Is the extension $\mathbb{Q}(\sqrt{5},\sqrt{7})$ simple? If so/not, why?

Exercise sounds: Is the extension $$\mathbb{Q}(\sqrt{5},\sqrt{7})$$ simple? If so/not, why?I have the solution (on picture). Is it correct? Why do we prove in this way, why we must show that square, multiplication belong $$K$$? I saw the definition of the simple extension, but I don't understand why we prove in this way, why it isn't simple.

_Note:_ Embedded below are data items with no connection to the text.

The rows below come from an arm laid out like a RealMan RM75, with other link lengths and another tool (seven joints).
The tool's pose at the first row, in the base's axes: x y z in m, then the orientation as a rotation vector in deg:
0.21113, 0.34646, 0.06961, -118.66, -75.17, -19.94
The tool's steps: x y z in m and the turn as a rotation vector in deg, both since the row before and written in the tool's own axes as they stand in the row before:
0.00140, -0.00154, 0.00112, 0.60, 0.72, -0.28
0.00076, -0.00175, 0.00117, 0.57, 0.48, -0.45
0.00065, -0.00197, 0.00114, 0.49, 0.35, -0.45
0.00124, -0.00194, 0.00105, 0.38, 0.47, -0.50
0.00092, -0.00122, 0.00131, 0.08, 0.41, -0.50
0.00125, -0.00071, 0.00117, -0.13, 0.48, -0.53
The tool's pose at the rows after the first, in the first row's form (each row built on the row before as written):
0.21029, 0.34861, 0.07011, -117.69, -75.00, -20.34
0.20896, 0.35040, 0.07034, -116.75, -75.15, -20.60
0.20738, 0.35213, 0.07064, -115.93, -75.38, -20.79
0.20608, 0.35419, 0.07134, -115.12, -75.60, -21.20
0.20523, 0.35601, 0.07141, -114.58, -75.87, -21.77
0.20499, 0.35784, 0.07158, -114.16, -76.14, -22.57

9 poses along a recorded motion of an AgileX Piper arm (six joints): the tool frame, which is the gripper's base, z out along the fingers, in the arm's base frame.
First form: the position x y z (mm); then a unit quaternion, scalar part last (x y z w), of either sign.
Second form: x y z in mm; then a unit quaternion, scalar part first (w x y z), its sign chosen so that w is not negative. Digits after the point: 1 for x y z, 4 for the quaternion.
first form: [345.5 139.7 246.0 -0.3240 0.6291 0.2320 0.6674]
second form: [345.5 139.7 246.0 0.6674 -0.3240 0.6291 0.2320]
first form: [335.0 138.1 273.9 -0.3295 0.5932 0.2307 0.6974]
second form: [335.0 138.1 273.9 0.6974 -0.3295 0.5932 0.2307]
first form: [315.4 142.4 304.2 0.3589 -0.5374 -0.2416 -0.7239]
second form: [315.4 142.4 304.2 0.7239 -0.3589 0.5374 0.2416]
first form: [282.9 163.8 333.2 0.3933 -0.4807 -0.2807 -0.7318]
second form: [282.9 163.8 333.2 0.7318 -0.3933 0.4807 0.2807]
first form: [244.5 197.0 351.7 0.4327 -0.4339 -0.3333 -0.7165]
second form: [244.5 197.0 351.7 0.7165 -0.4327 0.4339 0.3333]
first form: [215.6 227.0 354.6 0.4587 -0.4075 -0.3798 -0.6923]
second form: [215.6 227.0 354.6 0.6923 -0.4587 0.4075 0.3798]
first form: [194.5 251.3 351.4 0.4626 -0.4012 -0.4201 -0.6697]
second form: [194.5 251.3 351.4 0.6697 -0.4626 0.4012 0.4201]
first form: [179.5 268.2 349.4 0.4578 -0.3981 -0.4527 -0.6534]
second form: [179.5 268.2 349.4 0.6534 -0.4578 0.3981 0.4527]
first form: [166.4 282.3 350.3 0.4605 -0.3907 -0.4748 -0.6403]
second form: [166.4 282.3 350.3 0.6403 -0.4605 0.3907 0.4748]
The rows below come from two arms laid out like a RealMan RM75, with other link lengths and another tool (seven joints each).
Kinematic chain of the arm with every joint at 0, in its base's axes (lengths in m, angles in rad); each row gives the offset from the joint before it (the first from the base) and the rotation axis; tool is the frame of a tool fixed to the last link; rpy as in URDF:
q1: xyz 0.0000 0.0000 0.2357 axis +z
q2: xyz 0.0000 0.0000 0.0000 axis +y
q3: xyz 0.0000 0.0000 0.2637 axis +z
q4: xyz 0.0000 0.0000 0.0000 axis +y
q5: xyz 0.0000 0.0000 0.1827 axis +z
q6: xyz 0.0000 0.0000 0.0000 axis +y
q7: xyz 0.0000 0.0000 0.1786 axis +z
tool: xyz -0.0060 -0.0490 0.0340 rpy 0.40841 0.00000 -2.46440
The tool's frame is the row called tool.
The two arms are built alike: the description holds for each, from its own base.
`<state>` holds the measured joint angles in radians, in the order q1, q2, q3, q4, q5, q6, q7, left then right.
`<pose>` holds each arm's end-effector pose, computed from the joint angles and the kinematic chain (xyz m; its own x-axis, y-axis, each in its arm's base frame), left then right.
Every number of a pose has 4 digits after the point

• The material you quote (image) in fact is a proof that $\mathbb Q(\sqrt 5, \sqrt 7)$ is a simple field extension of the rational numbers. Is that perhaps the the source of your confusion? – hardmath Mar 17 at 23:31
• Oh, I also thought that it is simple, but answers say no, so it make misled me, thanks. @hardmath – Bambeil Mar 17 at 23:35
• It might be a typo, or the problem posed in your textbook may have been phrased in a different way than you did above. It's always a good idea to include the source of problems you want help with. – hardmath Mar 17 at 23:37
• In fact, in characteristic 0 any finite field extension is simple. – Oleg Eroshkin Mar 18 at 0:17

It's simple because it is generated by adjoining a single element. This is shown by the equality $$\def\Q{{\Bbb Q}} \Q(\sqrt5,\sqrt7)=\Q(\sqrt5+\sqrt7)\ .$$
Now by definition $$\Q(\sqrt5,\sqrt7)$$ is a field containing $$\Q$$ and $$\sqrt5$$ and $$\sqrt7$$. It therefore contains $$\sqrt5+\sqrt7$$. By definition, $$\Q(\sqrt5+\sqrt7)$$ is the smallest field containing $$\Q$$ and $$\sqrt5+\sqrt7$$, so RHS is a subset of LHS. Your solution didn't give this working, perhaps because it is regarded as being too easy to bother.
Conversely, $$\Q(\sqrt5+\sqrt7)$$ contains $$\Q$$ and $$\sqrt5+\sqrt7$$. From your solution it therefore contains $$\sqrt5$$ and $$\sqrt7$$. Since LHS is the smallest field containing $$\Q$$ and $$\sqrt5$$ and $$\sqrt7$$ we have LHS a subset of RHS.
There is no specific reason to show that the square is in $$K$$, but it's a convenient way to do it.